June 7: CDCs want PMC to pay up | Street food vendors cleared from Mifflin Square | E-Z Pass scofflaws

The Philadelphia Association of Community Development Corporations (PACDC) sent a letter to the Kenney administration calling on them to push PMC Property Group to either provide the reduced-rate units they agreed to at One Water Street, or pay into the Housing Trust Fund to claim their 48-foot height bonus. As PlanPhilly reported yesterday, PMC has the option of submitting a new zoning application cobbling together other waterfront zoning bonuses like public art, ground-floor retail, or other amenities to access the 48-foot bonus another way. They could do this by-right, but it would involve starting the process over, and they would have to spend considerable time taking the project back through the Planning Commission and Civic Design Review. The time cost of delays, with the project so close to completion, appears to be the main source of leverage affordable housing advocates have.

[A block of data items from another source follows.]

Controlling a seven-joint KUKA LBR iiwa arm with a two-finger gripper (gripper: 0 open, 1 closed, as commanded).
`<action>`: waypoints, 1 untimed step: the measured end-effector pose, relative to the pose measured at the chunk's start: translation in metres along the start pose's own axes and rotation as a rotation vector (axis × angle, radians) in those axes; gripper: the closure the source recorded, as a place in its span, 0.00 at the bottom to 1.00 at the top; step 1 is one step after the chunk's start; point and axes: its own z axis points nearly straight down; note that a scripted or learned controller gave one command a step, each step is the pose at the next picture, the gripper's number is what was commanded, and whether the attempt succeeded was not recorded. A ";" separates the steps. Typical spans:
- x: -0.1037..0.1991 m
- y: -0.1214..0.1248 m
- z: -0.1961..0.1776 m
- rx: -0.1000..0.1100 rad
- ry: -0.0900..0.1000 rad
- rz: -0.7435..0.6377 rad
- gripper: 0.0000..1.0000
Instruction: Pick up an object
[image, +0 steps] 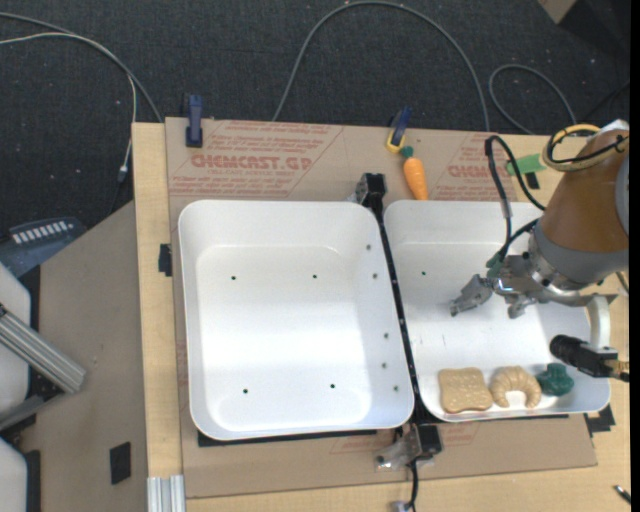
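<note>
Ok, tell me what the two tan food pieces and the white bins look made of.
Square tan toast-like piece: probably plastic or foam toy, matte speckled face. Curved tan croissant-like piece: likely moulded plastic, slight sheen. Shallow white bins: thin formed plastic, smooth, rounded corners and faint glare.

Dark carpet (300, 60) – trailing cables (400, 25); cardboard-topped bench (270, 150)

We see two bins side by side on the bench (250, 150). In the right bin (440, 240), along its near edge, a cracker (464, 390), a croissant (516, 387) and a small toy (556, 380) sit in a row, left to right. The claw (490, 297) hangs above that bin's middle. Behind the bins lies a carrot (415, 177).
</note>
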 end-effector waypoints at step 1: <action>0.004 0.025 -0.034 -0.015 -0.004 -0.016 0.00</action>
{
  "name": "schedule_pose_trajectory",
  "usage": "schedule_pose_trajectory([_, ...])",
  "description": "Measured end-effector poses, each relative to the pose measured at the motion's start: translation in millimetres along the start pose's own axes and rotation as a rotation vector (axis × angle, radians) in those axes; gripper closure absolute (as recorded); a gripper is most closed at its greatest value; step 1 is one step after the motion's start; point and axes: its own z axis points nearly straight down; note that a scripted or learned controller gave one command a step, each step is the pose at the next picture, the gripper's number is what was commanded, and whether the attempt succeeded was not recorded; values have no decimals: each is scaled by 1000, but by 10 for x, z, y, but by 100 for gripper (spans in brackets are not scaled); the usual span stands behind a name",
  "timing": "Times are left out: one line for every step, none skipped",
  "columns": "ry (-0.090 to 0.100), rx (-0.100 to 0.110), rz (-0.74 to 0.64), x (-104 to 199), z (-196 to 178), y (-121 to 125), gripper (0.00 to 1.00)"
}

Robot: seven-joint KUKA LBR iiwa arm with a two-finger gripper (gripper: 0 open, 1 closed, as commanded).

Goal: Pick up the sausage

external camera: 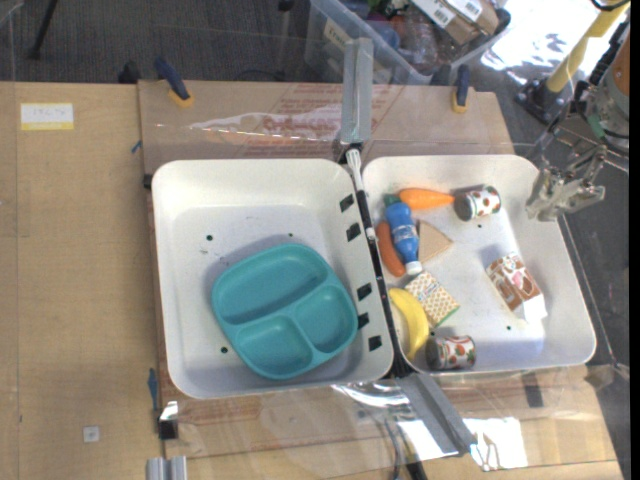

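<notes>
Surface [70, 268]: tan board, its near edge closest to the camera; carries both bins side by side.
Left bin [190, 183]: white, shallow, touching the right bin along the centre divide.
Right bin [560, 308]: white, shallow, most items crowd its left half.
Clear box [420, 28]: beyond the far edge of the surface, full of mixed clutter.
Tray [285, 310]: teal, three compartments, lies flat in the left bin toward its near right corner.
Hand [562, 193]: grey metal, by the right bin's right rim near the far corner, well apart from the sausage. Open or closed: cannot tell. Nothing seen held.
Banana [408, 318]: yellow, lies along the right bin's left wall in the near half.
Blue bottle [403, 230]: white cap pointing toward the near side, lies just right of the sausage.
Sausage [388, 250]: reddish-orange, lies lengthwise against the right bin's left wall, touching or nearly touching the blue bottle, just beyond the banana.
Carrot [425, 199]: orange, lies crosswise just beyond the bottle.
Packet [513, 280]: red and white, alone in the right half of the right bin.
Pouch [432, 296]: checked pattern, just right of the banana.
Tan wedge [432, 240]: flat, just right of the bottle.
Far can [478, 203]: on its side at the carrot's right end.
Near can [450, 351]: on its side at the near wall, by the banana's tip.
</notes>
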Motion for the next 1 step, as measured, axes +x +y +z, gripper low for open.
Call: schedule_pose_trajectory([0,2,10,-322,-1633,231,100])
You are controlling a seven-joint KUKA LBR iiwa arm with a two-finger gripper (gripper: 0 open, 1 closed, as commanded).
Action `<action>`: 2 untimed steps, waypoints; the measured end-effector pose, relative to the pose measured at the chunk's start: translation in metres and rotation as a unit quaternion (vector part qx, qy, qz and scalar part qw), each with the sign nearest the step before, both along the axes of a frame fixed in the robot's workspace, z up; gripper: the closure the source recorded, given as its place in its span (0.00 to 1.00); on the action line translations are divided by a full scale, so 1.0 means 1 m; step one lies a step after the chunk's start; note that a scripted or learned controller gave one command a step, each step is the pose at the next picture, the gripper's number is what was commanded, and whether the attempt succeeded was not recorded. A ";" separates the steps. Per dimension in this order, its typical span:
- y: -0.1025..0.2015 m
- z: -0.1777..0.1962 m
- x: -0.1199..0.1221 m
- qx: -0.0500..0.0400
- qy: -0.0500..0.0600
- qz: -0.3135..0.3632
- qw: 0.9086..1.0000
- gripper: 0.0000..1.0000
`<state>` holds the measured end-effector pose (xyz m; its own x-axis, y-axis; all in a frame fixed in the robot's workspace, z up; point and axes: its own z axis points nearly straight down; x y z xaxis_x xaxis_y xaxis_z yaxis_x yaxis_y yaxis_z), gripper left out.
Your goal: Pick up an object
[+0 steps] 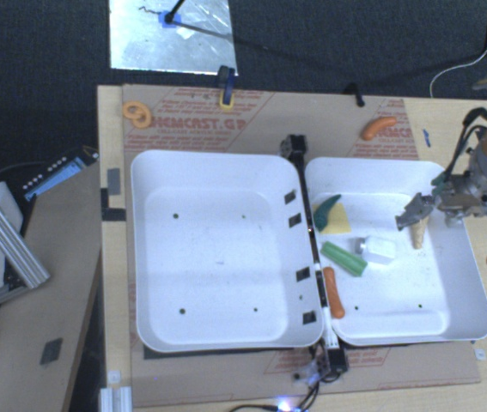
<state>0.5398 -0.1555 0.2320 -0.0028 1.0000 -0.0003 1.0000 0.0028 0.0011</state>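
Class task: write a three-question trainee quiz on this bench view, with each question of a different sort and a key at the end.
1. True or false: the orange carrot-like piece lies in the right bin.
2. Multiple choice: what lies just above the green block? A) a yellow wedge B) a blue ball C) a red cup
3. Fill in: the tool hangs over the ______ bin.

Key
1. True; it lies along that bin's left wall.
2. A; the yellow wedge has a dark green piece against its upper left.
3. Right; the left bin is away from the tool.
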 end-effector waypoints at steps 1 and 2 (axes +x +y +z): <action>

Jake Blumgart investigates why all the Southeast Asian street food vendors were cleared out of Mifflin Square this fall. The area became known as a street food hub over the last 15 years, but after some violent incidents in the neighborhood, police established a regular presence in the park, and cracked down on the illicit vending activity, which they saw as contributing to an atmosphere of lawlessness. Some neighbors and local organizations are trying to bring the vendors back under a more official regime, but it’s not clear whether the extremely low-margin businesses could exist if they had to formalize their operations. 

E-Z Pass fare evaders are costing the Pennsylvania Turnpike Commission about $42 million a year, Dana DiFilippo reports. “Pennsylvania’s law has few teeth to clamp down on evaders — but soon might gain strength. State Rep. Kate Harmon, R-Montgomery, introduced a bill in January that would allow transportation officials to suspend the registration of habitual offenders with six or more unpaid toll violations on the turnpike, or fines that top $500 within three years.”

A soda tax vote is likely coming this week and City Council’s phones are ringing off the hook as the ad war morphs into a high-octane political ground game, reports Katie Colaneri. 

Conor Sen makes the case that housing construction is about to eat the American economy over the next several years. “At a current total employment level of 143.9 million people, this means we need an additional 550,000-to-600,000 construction workers. This is a problem because we’re already near record lows for construction unemployment.”

“I’ve long had this fantasy of an assembling a caravan of about 1,000 Philly cars/drivers and then going to park them (legally) in some suburban neighborhood somewhere,” writes Duncan Black, describing the most boring fantasy ever.